La demanderesse a fait affaire avec l'agence de voyages défenderesse pour une excursion au camp de base de l'Everest. Or, le matin du 2 avril 2008, elle ressentait une fatigue extrême, des tremblements, des vertiges ainsi que des palpitations et elle se sentait nauséeuse. Après une discussion avec le défendeur, qui guidait le groupe, un itinéraire modifié a été préparé afin qu'elle redescende à une altitude plus sécuritaire. Un porteur népalais d'expérience a été désigné pour l'accompagner pendant les 2 jours du chemin du retour. La demanderesse prétend avoir été laissée à elle-même, sans médicaments contre le mal de l'altitude, lesquels avaient été conservés par le guide, sans argent et sans réseau cellulaire, en proie à une situation anxiogène, voire dangereuse. Elle réclame 5 000 $ aux défendeurs pour avoir porté atteinte à son droit protégé par l'article 2 de la Charte des droits et libertés de la personne ainsi que 5 000 $ à titre de dommages contractuels.
Décision
Les défendeurs n'ont pas porté atteinte au droit de la demanderesse d'obtenir du secours. Elle n'a pas été laissée à elle-même et sa vie n'a pas été en péril. La décision de rebrousser chemin a été mûrement réfléchie et discutée avec le défendeur, un guide d'expérience ayant une quinzaine d'expéditions semblables à son actif. Celui-ci lui a préparé un nouvel itinéraire et il a désigné le meilleur porteur népalais disponible pour accompagner la demanderesse. Ce porteur ne parlait ni le français ni l'anglais, mais il a fait son travail en transportant le matériel de la demanderesse, en lui indiquant correctement le chemin à suivre et en l'emmenant le plus rapidement possible à une altitude sécuritaire. La demanderesse détenait par ailleurs une carte de crédit pour subvenir à ses besoins en attendant le retour du groupe. Quant à l'absence de réseau cellulaire, elle n'a rien d'étonnant dans la région de l'Everest. Dans les circonstances, le défendeur, qui devait continuer l'excursion avec les autres membres du groupe, a agi de la meilleure manière possible. Le fait qu'il ait gardé avec lui les médicaments spécialisés destinés à la demanderesse après avoir décidé qu'elle devait rebrousser chemin ne constitue pas non plus un refus de lui porter secours.

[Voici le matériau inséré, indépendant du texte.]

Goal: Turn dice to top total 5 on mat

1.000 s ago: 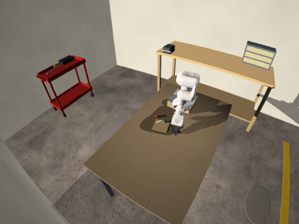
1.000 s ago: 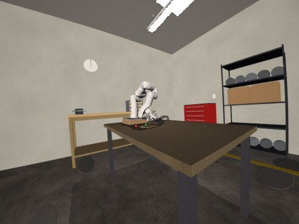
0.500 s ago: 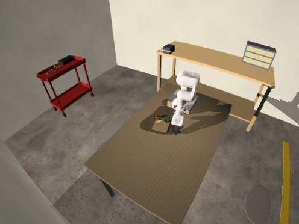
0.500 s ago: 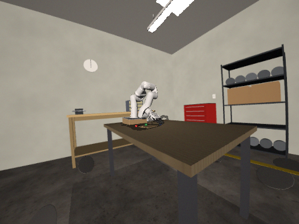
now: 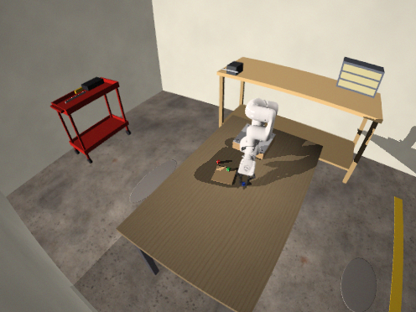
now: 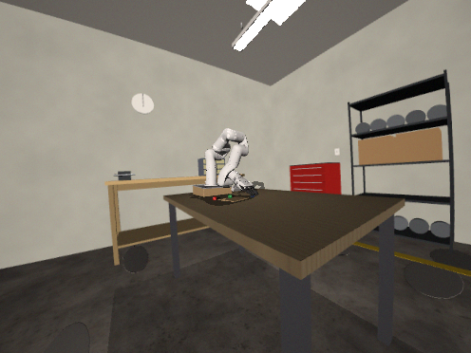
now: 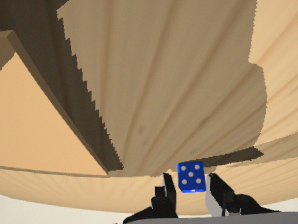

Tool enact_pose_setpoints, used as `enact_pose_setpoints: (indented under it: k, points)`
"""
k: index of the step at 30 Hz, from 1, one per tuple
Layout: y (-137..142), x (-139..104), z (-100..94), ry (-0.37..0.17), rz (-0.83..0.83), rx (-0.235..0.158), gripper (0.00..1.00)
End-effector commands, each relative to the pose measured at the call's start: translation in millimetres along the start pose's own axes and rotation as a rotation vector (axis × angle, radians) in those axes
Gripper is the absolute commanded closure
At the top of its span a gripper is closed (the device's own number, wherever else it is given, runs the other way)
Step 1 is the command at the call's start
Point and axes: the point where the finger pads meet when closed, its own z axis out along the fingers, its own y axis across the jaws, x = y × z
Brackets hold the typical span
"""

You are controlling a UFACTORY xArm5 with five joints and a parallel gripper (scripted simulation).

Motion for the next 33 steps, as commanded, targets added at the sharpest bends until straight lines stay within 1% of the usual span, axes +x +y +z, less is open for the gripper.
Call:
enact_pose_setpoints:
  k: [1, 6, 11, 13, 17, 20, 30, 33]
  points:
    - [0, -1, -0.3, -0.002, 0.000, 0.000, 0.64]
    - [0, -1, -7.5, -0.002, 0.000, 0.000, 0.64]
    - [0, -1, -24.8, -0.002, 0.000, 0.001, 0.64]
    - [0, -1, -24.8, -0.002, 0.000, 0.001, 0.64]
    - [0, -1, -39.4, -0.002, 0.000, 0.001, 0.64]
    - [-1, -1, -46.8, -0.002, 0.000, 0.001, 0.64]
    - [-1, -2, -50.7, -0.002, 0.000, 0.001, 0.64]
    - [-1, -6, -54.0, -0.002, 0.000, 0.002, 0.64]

Par ailleurs, il est indéniable que la demanderesse a subi des dommages après avoir dû rebrousser chemin en empruntant le nouvel itinéraire préparé pour elle. Elle témoigne avoir vécu des moments d'angoisse qui se sont matérialisés par 2 arrêts de travail après son retour au pays. Or, les publications sur sa page Facebook durant cette période incitent le tribunal à nuancer son témoignage. Le stress et l'inquiétude qu'elle allègue avoir vécus ne sont pas attribuables à une faute ou à une inexécution contractuelle de la part des défendeurs. La demanderesse présentait d'ailleurs déjà une certaine fragilité à l'anxiété. D'autre part, l'information qui lui avait été transmise avant le voyage était adéquate et les risques inhérents à une expédition en altitude lui avaient été expliqués. Le guide a correctement évalué les symptômes rapportés par la demanderesse, qui n'avaient rien d'inquiétant à cette altitude. Par contre, il a probablement mésestimé l'anxiété de sa cliente ainsi que sa capacité à gérer les médicaments qui lui étaient destinés. Le fait de ne pas les avoir eus en sa possession pour redescendre vers une altitude inférieure a contribué au stress qu'elle a vécu. Cette erreur d'évaluation ayant eu un effet contributif, mais non principal, sur les dommages subis par la demanderesse pendant une période de 2 jours doit être évaluée de façon proportionnelle. Ainsi, une somme de 500 $ par jour est accordée à la demanderesse pour l'omission de lui remettre ses médicaments. Cette obligation d'assistance était toutefois celle de l'agence de voyages, et non celle du guide, qui n'a commis aucune faute.